◆ Task statement
Would you print every entry exactly as it appears?

[Opening Information given section]

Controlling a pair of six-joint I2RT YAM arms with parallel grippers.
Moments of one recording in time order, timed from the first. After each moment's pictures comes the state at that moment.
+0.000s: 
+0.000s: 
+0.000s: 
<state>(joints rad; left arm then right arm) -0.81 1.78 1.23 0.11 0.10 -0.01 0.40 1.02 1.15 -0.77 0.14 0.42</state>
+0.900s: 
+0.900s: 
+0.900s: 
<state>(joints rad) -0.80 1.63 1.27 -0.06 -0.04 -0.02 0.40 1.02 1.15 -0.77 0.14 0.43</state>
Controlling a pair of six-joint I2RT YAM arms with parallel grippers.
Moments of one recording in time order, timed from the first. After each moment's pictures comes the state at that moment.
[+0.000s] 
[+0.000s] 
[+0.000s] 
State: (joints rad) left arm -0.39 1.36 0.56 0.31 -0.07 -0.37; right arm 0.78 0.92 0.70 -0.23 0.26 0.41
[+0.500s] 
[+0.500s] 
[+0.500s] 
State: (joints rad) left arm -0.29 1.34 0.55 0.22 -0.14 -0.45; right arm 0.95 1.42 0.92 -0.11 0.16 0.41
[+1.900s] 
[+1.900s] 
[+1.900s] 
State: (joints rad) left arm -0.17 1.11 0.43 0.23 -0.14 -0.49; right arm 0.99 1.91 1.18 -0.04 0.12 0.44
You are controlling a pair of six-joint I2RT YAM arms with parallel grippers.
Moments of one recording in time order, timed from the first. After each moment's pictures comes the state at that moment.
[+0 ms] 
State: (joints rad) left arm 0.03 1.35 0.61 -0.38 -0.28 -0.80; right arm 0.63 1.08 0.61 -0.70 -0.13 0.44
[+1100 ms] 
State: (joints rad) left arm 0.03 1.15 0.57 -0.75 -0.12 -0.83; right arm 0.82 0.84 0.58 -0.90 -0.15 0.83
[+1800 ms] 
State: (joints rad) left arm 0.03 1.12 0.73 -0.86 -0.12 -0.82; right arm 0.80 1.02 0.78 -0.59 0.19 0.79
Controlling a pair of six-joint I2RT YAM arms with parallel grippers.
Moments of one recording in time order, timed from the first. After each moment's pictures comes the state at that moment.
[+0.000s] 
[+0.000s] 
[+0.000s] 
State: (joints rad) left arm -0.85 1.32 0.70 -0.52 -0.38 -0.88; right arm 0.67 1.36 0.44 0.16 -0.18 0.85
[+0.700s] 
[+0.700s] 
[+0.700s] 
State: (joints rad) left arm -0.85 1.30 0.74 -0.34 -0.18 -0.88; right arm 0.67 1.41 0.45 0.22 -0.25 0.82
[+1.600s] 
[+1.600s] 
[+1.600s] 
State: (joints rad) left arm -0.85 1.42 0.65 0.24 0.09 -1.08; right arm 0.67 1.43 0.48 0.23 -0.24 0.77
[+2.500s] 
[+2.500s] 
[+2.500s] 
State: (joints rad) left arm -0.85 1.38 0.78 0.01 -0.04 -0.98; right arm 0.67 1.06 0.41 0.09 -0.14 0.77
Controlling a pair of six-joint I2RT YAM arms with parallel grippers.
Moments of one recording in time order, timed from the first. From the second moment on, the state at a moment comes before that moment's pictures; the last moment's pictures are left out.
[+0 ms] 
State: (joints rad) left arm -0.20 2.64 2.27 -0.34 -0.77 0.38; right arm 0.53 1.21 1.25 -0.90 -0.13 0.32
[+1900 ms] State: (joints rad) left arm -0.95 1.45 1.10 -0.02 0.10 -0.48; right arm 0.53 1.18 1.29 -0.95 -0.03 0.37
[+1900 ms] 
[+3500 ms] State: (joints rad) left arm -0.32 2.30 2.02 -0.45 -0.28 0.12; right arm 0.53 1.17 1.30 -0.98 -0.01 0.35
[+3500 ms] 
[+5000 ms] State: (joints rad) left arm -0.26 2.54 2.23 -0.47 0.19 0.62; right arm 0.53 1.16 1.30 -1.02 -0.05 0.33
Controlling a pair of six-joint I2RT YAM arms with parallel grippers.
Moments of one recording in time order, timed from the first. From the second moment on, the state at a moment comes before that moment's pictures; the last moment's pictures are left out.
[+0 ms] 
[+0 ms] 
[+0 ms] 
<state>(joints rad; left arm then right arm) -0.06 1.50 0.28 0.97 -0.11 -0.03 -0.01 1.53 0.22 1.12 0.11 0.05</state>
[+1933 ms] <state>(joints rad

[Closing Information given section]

◆ Task solution
Controlling a pair of six-joint I2RT YAM arms with parallel grippers.
Moments of one recording in time order, timed from the first. After each moment's pictures comes the state at that moment.
+0.000s: 
+0.000s: 
+0.000s: 
<state>(joints rad; left arm then right arm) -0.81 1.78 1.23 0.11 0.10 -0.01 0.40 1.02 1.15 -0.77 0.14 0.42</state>
+0.900s: 
+0.900s: 
+0.900s: 
<state>(joints rad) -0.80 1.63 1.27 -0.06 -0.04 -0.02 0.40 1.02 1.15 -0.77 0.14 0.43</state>
Controlling a pair of six-joint I2RT YAM arms with parallel grippers.
Moments of one recording in time order, timed from the first. After each moment's pictures comes the state at that moment.
[+0.000s] 
[+0.000s] 
[+0.000s] 
State: (joints rad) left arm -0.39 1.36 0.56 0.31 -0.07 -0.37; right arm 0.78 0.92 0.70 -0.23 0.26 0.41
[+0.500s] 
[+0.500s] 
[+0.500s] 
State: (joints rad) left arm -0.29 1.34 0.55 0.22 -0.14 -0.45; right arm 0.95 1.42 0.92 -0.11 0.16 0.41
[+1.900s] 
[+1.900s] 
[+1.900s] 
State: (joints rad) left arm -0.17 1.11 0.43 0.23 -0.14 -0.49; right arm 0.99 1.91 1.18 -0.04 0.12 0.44
You are controlling a pair of six-joint I2RT YAM arms with parallel grippers.
Moments of one recording in time order, timed from the first. After each moment's pictures comes the state at that moment.
[+0 ms] 
State: (joints rad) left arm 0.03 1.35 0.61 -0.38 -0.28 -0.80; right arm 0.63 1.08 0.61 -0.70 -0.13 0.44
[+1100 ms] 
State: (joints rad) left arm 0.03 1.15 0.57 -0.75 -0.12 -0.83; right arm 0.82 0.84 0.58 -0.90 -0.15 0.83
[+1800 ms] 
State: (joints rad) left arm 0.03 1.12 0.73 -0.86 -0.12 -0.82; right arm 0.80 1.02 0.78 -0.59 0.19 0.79
Controlling a pair of six-joint I2RT YAM arms with parallel grippers.
Moments of one recording in time order, timed from the first. After each moment's pictures comes the state at that moment.
[+0.000s] 
[+0.000s] 
[+0.000s] 
State: (joints rad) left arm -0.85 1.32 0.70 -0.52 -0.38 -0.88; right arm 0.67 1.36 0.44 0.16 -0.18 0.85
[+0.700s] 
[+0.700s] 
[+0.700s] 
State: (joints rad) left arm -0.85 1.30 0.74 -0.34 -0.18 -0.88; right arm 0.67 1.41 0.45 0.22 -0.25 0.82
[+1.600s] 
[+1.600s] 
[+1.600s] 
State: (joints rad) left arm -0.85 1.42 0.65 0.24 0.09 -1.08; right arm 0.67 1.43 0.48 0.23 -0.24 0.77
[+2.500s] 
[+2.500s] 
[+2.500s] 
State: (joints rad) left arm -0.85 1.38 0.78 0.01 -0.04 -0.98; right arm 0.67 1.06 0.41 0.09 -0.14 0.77
Controlling a pair of six-joint I2RT YAM arms with parallel grippers.
Moments of one recording in time order, timed from the first. From the second moment on, the state at a moment comes before that moment's pictures; the last moment's pictures are left out.
[+0 ms] 
State: (joints rad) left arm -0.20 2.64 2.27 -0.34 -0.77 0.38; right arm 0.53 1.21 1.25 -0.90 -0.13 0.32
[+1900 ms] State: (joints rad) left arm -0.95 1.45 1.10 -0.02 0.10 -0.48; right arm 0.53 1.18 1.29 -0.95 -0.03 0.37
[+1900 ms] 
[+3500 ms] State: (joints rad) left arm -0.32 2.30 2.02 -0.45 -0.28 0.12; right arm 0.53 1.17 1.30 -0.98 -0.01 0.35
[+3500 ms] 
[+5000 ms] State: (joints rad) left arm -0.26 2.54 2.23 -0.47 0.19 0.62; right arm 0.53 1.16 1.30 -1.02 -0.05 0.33
Controlling a pair of six-joint I2RT YAM arms with parallel grippers.
Moments of one recording in time order, timed from the first. From the second moment on, the state at a moment comes before that moment's pictures; the last moment's pictures are left out.
[+0 ms] 
[+0 ms] 
[+0 ms] 
<state>(joints rad; left arm then right arm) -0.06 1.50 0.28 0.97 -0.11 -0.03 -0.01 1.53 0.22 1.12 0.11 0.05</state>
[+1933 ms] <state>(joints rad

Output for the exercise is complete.